The major challenges of plant signaling is to understand what kind of signals do cells receive, how are these signals recognized and how do cells respond spatially and temporally to these signals to program a specific response at the organism level. Furthermore, signal transduction cascades involve a large array of molecular and cellular processes that are not restricted to a peculiar stimulus. This has been illustrated in several studies showing extensive cross-talk between signaling pathways.

This Frontiers in Plant Science Research Topic will provide recent knowledge on the signaling pathways induced by abiotic and biotic environmental changes such as drought, temperature fluctuations, high salinity, cold, light, nutrient deprivation, pollutants or microbial and herbivory attacks.

The main two objectives of this Research Topic are:

1. to give a general overview of the different signaling mechanisms (eg. post-translationnal mechanisms, signalling molecules, etc.) involved in stress response at the cellular level
2. to demonstrate how does the research on cell signalling will help to understand stress responses at the whole plant level (plant adaptation to drought, pathogen attacks, etc.).
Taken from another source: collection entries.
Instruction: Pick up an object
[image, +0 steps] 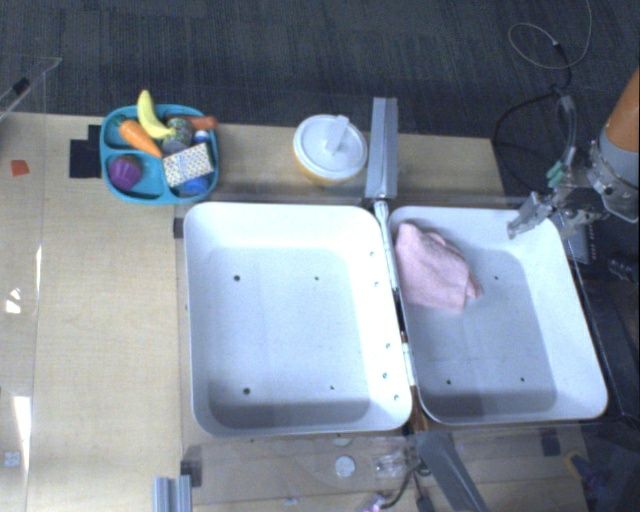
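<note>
A crumpled pink cloth (432, 268) lies in the right bin (500, 395), up against its left wall near the back. My gripper (527, 218) hangs over the bin's back right corner, well to the right of the cloth and apart from it. Nothing shows in its grasp. The arm's wrist with the orange band (624, 125) comes in at the right edge.
The left bin (290, 330) sits beside the right one, with a metal bar (382, 150) rising behind the seam. Behind the bins stand a round white-lidded yellow container (330, 148) and a blue tray (108, 180) of toy food. Cables hang at the back right.
</note>
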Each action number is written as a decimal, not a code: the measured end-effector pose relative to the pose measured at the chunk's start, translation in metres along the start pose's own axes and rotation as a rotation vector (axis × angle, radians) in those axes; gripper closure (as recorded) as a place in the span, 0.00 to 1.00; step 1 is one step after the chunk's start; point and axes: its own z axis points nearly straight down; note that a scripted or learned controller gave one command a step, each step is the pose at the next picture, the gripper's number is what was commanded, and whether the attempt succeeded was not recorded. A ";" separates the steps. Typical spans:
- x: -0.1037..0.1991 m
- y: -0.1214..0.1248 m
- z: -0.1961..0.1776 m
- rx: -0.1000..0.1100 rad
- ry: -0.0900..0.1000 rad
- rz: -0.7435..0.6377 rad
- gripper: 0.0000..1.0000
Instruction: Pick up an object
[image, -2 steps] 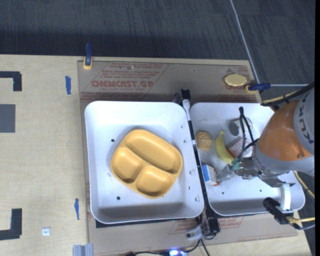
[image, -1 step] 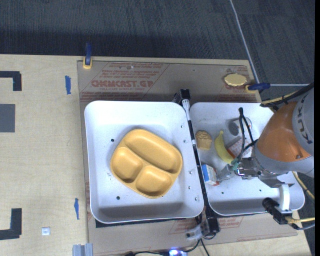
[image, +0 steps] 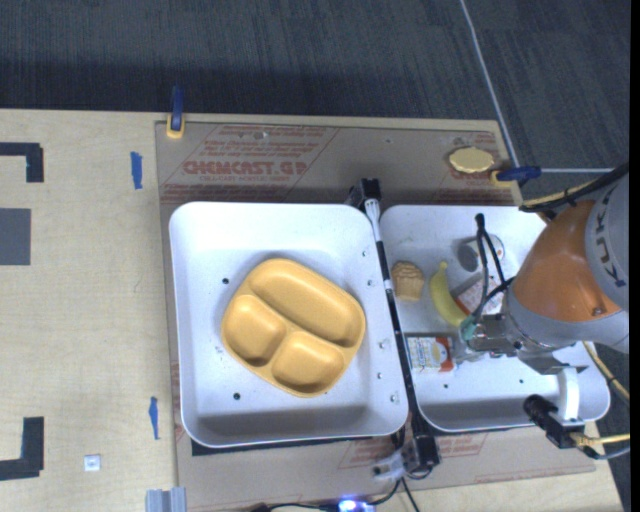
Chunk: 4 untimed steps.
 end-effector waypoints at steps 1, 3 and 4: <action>-0.003 0.000 -0.001 -0.001 -0.005 0.002 0.00; -0.001 0.000 0.001 0.001 0.001 -0.002 1.00; -0.001 0.000 0.001 0.001 0.001 -0.001 0.00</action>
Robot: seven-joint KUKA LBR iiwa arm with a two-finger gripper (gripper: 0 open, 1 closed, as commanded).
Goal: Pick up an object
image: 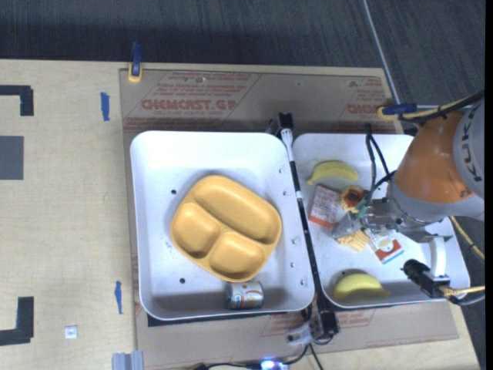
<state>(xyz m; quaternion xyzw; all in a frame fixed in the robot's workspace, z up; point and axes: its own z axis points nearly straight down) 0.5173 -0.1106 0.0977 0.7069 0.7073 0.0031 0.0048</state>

We welcome contributions including original research papers, short communications, reviews and methods focused on the different components of the signaling cascades (receptors/sensors, Ca2+, MAP Kinases, Nitric Oxide, Reactive Oxygen Species, ion fluxes, etc.) and their role under different stress conditions. We would appreciate articles that deal with recent findings on the role of original cellular processes such as epigenetic or small RNA, or on the role of intracellular compartmentation or retrograde signaling in stress responses. This Research Topic will also try to build a bridge between the molecular cell signal transduction cascades and the plant response at the whole organism level. Finally, we solicit papers reporting how network modeling can help to process the important quantity of data provided by high throughput “omics” techniques and how network modeling could help to decipher the complexity of cell signaling transduction cascade.

Important Note: All contributions to this Research Topic must be within the scope of the section and journal to which they are submitted, as defined in their mission statements. Frontiers reserves the right to guide an out-of-scope manuscript to a more suitable section or journal at any stage of peer review.